- Work task -
Find the lines of the material below that include the string "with", then copy each one.

- Source material -
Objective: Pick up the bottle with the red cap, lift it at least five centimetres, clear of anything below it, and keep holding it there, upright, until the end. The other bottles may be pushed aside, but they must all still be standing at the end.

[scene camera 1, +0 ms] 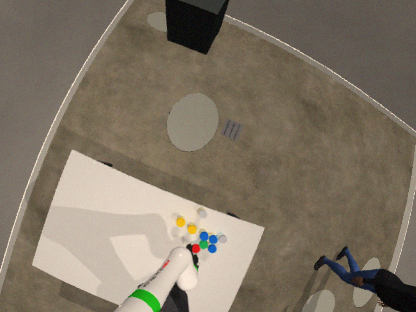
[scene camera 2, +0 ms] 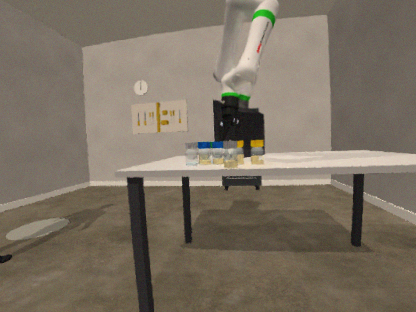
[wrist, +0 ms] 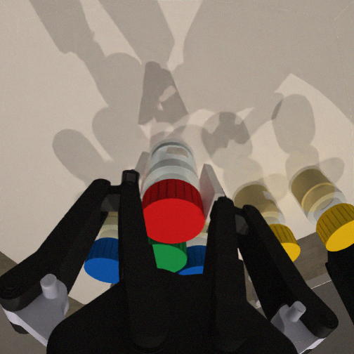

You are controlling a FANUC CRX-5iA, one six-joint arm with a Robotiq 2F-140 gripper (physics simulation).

- Final answer -
Objective: Pick up the bottle with the red cap, lift it at least five centimetres, clear of anything below it, and keep holding it there, upright, until the end. The other bottles may be pushed aside, but they must all still be standing at the end.
You are controlling a FANUC CRX-5iA, one six-joint arm with a Robotiq 2F-140 gripper (physics simulation).

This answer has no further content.